DESCRIPTION OF THE TASK: Write out every record again, exactly.

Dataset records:
════════════════════

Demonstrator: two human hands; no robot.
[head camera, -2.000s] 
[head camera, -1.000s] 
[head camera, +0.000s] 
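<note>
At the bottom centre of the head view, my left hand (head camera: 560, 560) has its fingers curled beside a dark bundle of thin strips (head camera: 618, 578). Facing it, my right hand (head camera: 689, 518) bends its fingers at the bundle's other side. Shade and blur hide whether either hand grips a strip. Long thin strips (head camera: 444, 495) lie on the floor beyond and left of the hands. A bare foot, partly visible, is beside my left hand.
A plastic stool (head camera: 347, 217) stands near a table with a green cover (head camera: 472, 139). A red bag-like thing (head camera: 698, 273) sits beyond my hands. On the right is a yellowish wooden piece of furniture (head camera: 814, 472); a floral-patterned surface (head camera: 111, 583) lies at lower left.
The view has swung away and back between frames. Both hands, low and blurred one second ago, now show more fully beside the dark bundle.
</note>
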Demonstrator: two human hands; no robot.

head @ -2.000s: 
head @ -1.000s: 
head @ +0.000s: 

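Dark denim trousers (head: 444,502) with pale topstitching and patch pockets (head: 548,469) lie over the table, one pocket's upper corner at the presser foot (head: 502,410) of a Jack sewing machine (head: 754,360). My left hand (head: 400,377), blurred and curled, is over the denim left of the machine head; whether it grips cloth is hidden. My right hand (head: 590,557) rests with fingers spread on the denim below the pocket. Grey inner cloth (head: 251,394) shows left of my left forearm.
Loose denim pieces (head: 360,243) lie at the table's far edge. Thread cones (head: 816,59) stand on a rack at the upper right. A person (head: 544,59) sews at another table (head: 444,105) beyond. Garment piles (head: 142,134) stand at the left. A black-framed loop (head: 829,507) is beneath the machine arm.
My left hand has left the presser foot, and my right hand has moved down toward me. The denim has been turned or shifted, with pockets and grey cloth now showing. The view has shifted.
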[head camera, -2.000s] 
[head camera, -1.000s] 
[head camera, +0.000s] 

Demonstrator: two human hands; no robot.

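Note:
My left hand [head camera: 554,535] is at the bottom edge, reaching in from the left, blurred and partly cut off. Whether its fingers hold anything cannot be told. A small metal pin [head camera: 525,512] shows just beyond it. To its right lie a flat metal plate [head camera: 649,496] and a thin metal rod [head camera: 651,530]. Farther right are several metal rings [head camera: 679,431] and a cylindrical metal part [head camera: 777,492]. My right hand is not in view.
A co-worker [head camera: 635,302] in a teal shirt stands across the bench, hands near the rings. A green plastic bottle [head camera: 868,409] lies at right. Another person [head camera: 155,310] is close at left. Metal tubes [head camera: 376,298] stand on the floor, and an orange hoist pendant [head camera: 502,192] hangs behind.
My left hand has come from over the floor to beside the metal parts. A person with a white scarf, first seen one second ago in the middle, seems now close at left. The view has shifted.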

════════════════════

RESPONSE AREA:
Demonstrator: two human hands; no robot.
[head camera, -2.000s] 
[head camera, -1.000s] 
[head camera, +0.000s] 
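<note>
At the bottom centre of the head view, my left hand (head camera: 560, 560) has its fingers curled beside a dark bundle of thin strips (head camera: 618, 578). Facing it, my right hand (head camera: 689, 518) bends its fingers at the bundle's other side. Shade and blur hide whether either hand grips a strip. Long thin strips (head camera: 444, 495) lie on the floor beyond and left of the hands. A bare foot, partly visible, is beside my left hand.
A plastic stool (head camera: 347, 217) stands near a table with a green cover (head camera: 472, 139). A red bag-like thing (head camera: 698, 273) sits beyond my hands. On the right is a yellowish wooden piece of furniture (head camera: 814, 472); a floral-patterned surface (head camera: 111, 583) lies at lower left.
The view has swung away and back between frames. Both hands, low and blurred one second ago, now show more fully beside the dark bundle.
</note>
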Demonstrator: two human hands; no robot.

head @ -2.000s: 
head @ -1.000s: 
head @ +0.000s: 

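Dark denim trousers (head: 444,502) with pale topstitching and patch pockets (head: 548,469) lie over the table, one pocket's upper corner at the presser foot (head: 502,410) of a Jack sewing machine (head: 754,360). My left hand (head: 400,377), blurred and curled, is over the denim left of the machine head; whether it grips cloth is hidden. My right hand (head: 590,557) rests with fingers spread on the denim below the pocket. Grey inner cloth (head: 251,394) shows left of my left forearm.
Loose denim pieces (head: 360,243) lie at the table's far edge. Thread cones (head: 816,59) stand on a rack at the upper right. A person (head: 544,59) sews at another table (head: 444,105) beyond. Garment piles (head: 142,134) stand at the left. A black-framed loop (head: 829,507) is beneath the machine arm.
My left hand has left the presser foot, and my right hand has moved down toward me. The denim has been turned or shifted, with pockets and grey cloth now showing. The view has shifted.
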[head camera, -2.000s] 
[head camera, -1.000s] 
[head camera, +0.000s] 

Demonstrator: two human hands; no robot.

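Note:
My left hand [head camera: 554,535] is at the bottom edge, reaching in from the left, blurred and partly cut off. Whether its fingers hold anything cannot be told. A small metal pin [head camera: 525,512] shows just beyond it. To its right lie a flat metal plate [head camera: 649,496] and a thin metal rod [head camera: 651,530]. Farther right are several metal rings [head camera: 679,431] and a cylindrical metal part [head camera: 777,492]. My right hand is not in view.
A co-worker [head camera: 635,302] in a teal shirt stands across the bench, hands near the rings. A green plastic bottle [head camera: 868,409] lies at right. Another person [head camera: 155,310] is close at left. Metal tubes [head camera: 376,298] stand on the floor, and an orange hoist pendant [head camera: 502,192] hangs behind.
My left hand has come from over the floor to beside the metal parts. A person with a white scarf, first seen one second ago in the middle, seems now close at left. The view has shifted.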

Nothing further is needed for this exercise.